Firstly, I accidentally posted the message when it was still in draft format and that is what you responded to . . . that has been corrected.

I also got the feeling that Mayday may not be the right people to fix this problem, I'll call Amazon tomorrow!

Thanks, Bill


----------



## Betsy the Quilter (Oct 27, 2008)

Let us know!

Betsy


----------



## MrBill (Nov 25, 2012)

Betsy the Quilter said:


> Let us know!


The problem is solved!

I probably made a mistake when I deregistered my HD and then registered my HDX with the same name. After registering the HDX, I went to MYK "Manage Your Devices" where I found that I had two Kindles registered to me: "Bill's Kindle" and "Bill's Kindle Cloud Reader".

To attempt to fix the problem, I first downloaded a test book to my HDX and synched the HDX to the MYK cloud.

Next, I deregistered both of these Kindles, then registered the HDX, renaming it "Bill's HDX". The account "Bill's Kindle Cloud Reader" did not show up again in MYK.

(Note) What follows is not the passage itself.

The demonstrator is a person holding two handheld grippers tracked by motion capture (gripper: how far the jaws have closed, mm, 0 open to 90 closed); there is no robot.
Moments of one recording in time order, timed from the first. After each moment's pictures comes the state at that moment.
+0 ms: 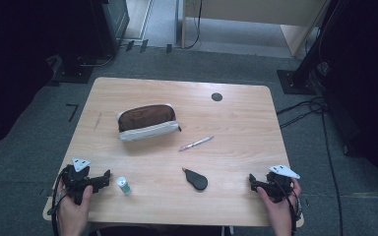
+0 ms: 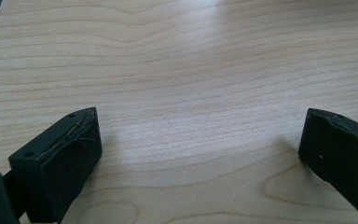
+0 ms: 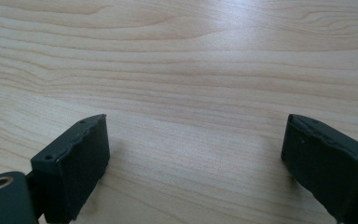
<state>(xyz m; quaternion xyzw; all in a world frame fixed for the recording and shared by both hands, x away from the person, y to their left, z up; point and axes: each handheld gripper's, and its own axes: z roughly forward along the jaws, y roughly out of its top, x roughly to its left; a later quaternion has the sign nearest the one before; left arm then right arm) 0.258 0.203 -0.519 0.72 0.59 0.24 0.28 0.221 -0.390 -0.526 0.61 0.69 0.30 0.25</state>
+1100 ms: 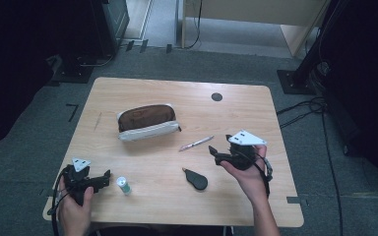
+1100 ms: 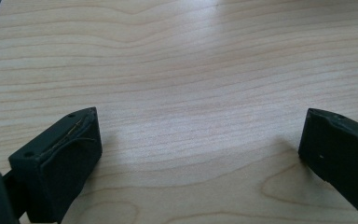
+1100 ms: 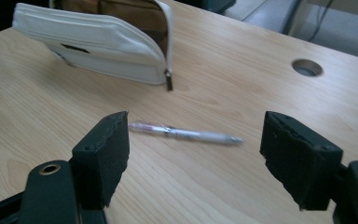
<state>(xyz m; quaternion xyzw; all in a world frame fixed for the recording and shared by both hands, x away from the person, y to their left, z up) 0.258 0.202 -0.519 0.72 0.59 0.24 0.28 0.278 -0.272 -0.420 0.43 0.76 0.43 0.22</state>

I checked my HDX and found that all books were gone, just as I would expect. So I synched the HDX to MYK, then gave it 1/2 hour or so to ensure that all the links appeared in the HDX Cloud.

Next I clicked on the test book in the HDX cloud to download it to my device. I then deleted it from the MYK cloud and synched the HDX. The test book had been showing in the HDX's cloud, device, and home page, but now it was gone from all three locations!

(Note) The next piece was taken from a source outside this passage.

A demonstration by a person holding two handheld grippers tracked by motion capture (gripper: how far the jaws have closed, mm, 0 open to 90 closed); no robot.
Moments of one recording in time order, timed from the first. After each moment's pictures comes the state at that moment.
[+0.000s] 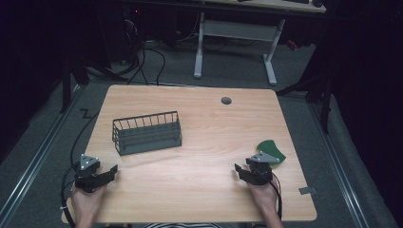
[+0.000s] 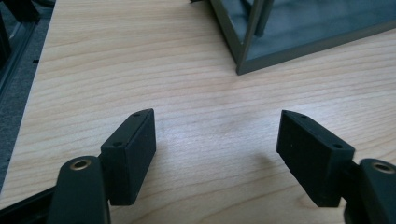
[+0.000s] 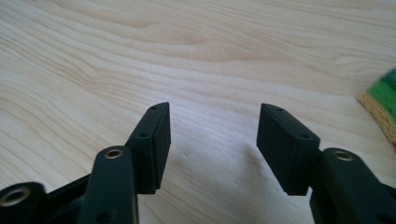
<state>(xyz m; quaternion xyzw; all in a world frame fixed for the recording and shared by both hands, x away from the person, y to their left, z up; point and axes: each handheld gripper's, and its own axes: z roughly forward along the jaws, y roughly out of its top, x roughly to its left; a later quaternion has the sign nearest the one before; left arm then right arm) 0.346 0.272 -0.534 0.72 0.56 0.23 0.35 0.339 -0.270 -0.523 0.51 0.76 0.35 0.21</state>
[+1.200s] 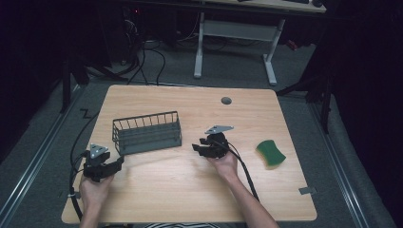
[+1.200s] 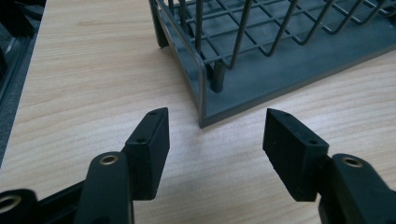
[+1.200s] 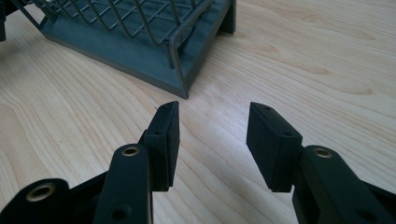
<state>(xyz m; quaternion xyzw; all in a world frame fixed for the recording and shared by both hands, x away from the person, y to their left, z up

I'll be testing this again as I finish more books, but my guess is that the problem is resolved without my having to call Amazon's customer support.

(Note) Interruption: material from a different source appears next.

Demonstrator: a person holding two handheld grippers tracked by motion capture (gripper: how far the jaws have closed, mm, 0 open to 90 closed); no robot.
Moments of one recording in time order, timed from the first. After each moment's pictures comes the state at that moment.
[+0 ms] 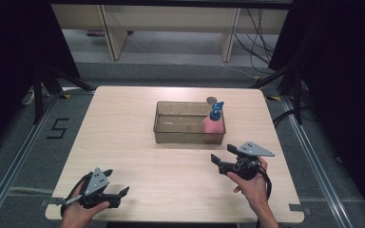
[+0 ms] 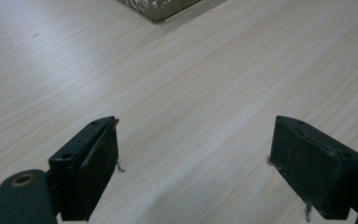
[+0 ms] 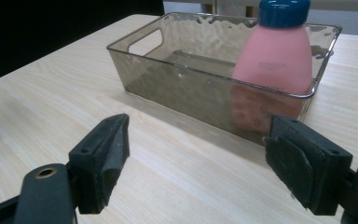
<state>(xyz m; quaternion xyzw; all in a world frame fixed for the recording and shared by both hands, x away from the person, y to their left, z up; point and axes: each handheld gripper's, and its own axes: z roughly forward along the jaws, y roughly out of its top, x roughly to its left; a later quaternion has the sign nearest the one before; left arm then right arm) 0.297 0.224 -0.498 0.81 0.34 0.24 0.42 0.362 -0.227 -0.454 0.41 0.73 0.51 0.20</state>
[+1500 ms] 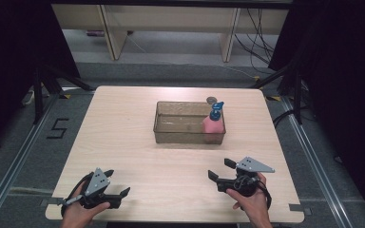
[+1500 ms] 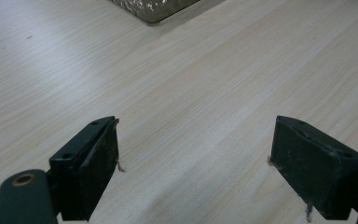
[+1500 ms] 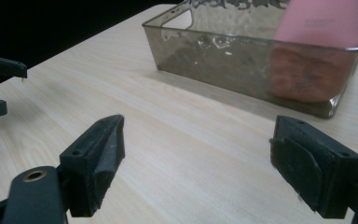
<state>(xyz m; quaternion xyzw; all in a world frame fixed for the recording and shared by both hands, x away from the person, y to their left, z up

BTW - I just checked and found that I have exactly 1,000 books and 7 apps on the HDX . . . you can see where my interests lie!  I'm wondering if the large amount of books I have on the device caused the hiccups? I would think not, but what do I know?

Thanks everyone for the help!

- Bill


----------



## Ann in Arlington (Oct 27, 2008)

I bet the problem was that you'd given two devices exactly the same name . . .even if you didn't own both of them at the same time.  Glad you got it sorted.


----------